My Favourites-Movies, Books, Foods, Gadgets

  • Sherlock Holmes-Series
  • Notting Hill, Hitch, Ice Age, Shrek2, Anjaathe,

Tuesday, March 1, 2011

Love you Hamesha...


It’s been sometime I see; since I blogged. Not that my life was sans any happenings...  A lot happened over the time since my last proper blog. Fights, 2nd USA visit, mom's operation, my ALMOST-wedding (yeah almost that is what it was!!!), some agreement from my parents (my Mom only precisely speaking!!) in the Typhoon hit sea of disapproval from my parents on my wish to marry Devika. And hey how can I forget the 13 failed interviews when trying to jump?? And, that regular jogging since two months, that is showing no results!!! But this is not about the latest things in my life but a little flashback - retrospection...


Apart from those visible changes a lot has changed in me. A lot of me have changed. I have (I don’t know) matured into a more boring and less active person. All through this process I had one person who had to bear the brunt of this changed personality. Devika or my mashe (as now we have ended up calling each other!!! its funny isn't it calling each other MASHE). The last few years 2-2.6 years of my life that i have known have been; how should I say, ROCKING (literally!!).
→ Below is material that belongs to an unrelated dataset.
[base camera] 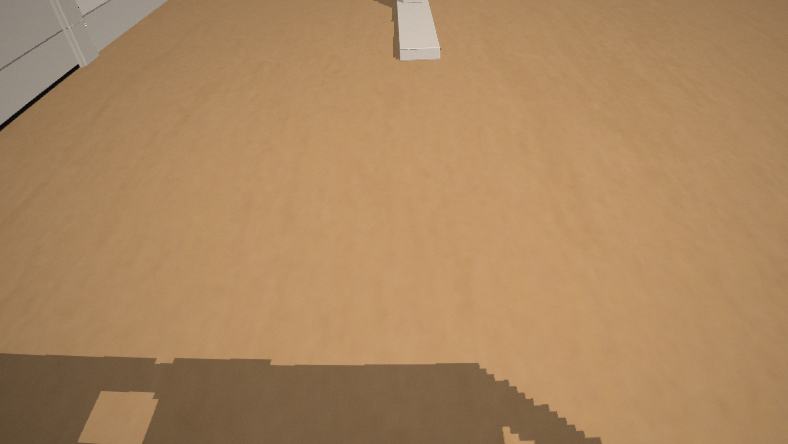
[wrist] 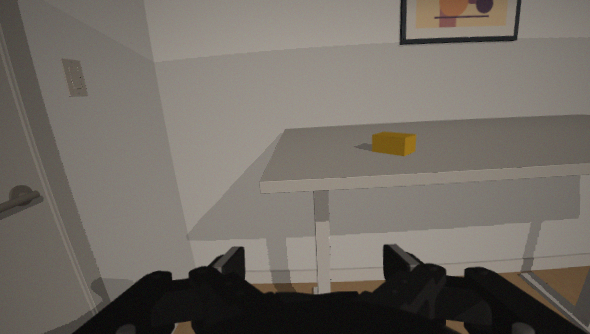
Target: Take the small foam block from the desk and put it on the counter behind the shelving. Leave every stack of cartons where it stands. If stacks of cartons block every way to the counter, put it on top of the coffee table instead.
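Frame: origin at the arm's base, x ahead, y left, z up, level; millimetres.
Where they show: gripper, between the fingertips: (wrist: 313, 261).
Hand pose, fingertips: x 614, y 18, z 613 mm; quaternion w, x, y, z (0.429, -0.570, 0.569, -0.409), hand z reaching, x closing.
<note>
Each offset is from my fingertips to the centre of the thing. "spot": to the spot under its first point. Level surfaces: height alone.
A small yellow-orange foam block @(dx +514, dy -213, dz -37 mm) (wrist: 393, 144) lies on the grey top of the desk @(dz -59 mm) (wrist: 320, 160) in the wrist view, right of the desk's left end. My gripper (wrist: 313, 261) is open, with no object between its fingers. It is apart from the desk, and the block shows beyond and to the right of the fingertips. In the base camera view a white desk foot (base camera: 419, 30) stands on the floor at the top. The counter, the shelving, the coffee table and the cartons do not show in either view.
A door with a lever handle @(spot: dx +329, dy +683, dz -79 mm) (wrist: 22, 197) and a wall switch @(dx +634, dy +751, dz +211 mm) (wrist: 75, 78) are at the left in the wrist view. A framed picture (wrist: 460, 39) hangs above the desk. A white wall and door trim (base camera: 33, 41) stand at the upper left in the base view.
</note>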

Yes since the first day of seeing her in the meeting room (supposed to be for Developers only) I saw her first (rather second coz I had already noticed her in the corridor when I was coming to office that day). Heaven didn’t open its door nor did birds start chirping, Nah!! not even saxophone played. Hell! no current go off in the current-cut season. Ok, I just noticed her of the many people in the room. But yeah over the time I got to know her more, I realized that I had a good memory of this first day and in turn her. I was nobody like the guy she wanted - no thick mushy, no artistic inclination, NOT GOOD MALAYALAM, rather not a mallu at all as she puts it at times. She used to hate my Koracha Korach Malayalam speaking skills (now that is something which she loves so much that she has asked me NOT EVER learn Malayalam). Opposites attract or we were meant to be together - call it anything, we hit well. Yes we hit quite soon, quite well I have to say. We soon started mailing each other and over few months’ time phone (thanks to a stranger named Aref, who would never know what importance he played in my (our) life). So to make it short,  Pehle yaar and then pyaar. Ye to hona hi tha.

And, ahem!! I proposed to her..... Yes I did!! I proposed on a late night 24th Feb. Which was responded to me back something like this - "I wish I could give you back what you gave me!!". Believe me I thought that was the ever diplomatic statement from girls that has an inclination towards meaning like this - I DIDN'T THINK ABOUT YOU LIKE THIS EVER!!! The next day saw her getting me an expensive chocolate for me (expensive by that time standards, it was Mars.. or was it Snickers? Ok Let’s settle for Snickers). She did reciprocate my love/feeling over another late nightly conversation; of a day that had begun with laughter and fun end with fight and tears and this disclosure - on 28th Feb. Since then the days ahead have been a mixed bag of goodies. A lot of water has flown under the bridge after that. I have asked my parents a million times (ok I am lying, a hundred times!!!) with no positive sign and she in turn denying any proposals that came by her way. And over the time I changed from this cute, sweet, guy next door into this rough, fowl-mouthed-rogue. And in turn she changed from a loud-mouthed always scolding person into a meek terrified lamb (sometimes she was an angry cat!!! but then that’s a different story).

I have to say, I have come to know a lot about myself during this interval of time. And, a lot about her also. She is this sweet, VERRRY loving and very sensitive girl.  She shows her feelings as is. And I think I am truly lucky persons to actually be in the receiving side of all this goodies. Did I mention that I also happen to be in the receiving side of a lot of other things I didn't want to? Well then let me not bring that up when I am speaking all good things here ;-)... But on a serious note, being a relationship requires that we go above the Creamy layer. I mean know each other above the goodness that sparkles when we are starting a relationship - the good the bad and the ugly of it. That, if we can live through will help us live a healthier and happier life ahead. Well that’s theory OK with some sparkle or truth in it. There are many commons between us too if I missed mentioning it earlier - FOOD and MOVIES and BOOKS being on top of it. She likes singing, and even more when she is praised ;-). So I am not exactly in the top of the list when she has to sing to someone. Psst... I secretly am so happy that she is such a nice singer. What an A$$#*%!@ when it comes to saying it on the face - Yeah me, myself I am talking about. Also she is this self-acclaimed (and precisely so!!!) good cook. No great cook. Her fish curry and avial are to die for!!! SSssss sssshhh..  do I smell someone burning out of jealousy... LOL.... well no I guess.. Where do I have such a big visitor base?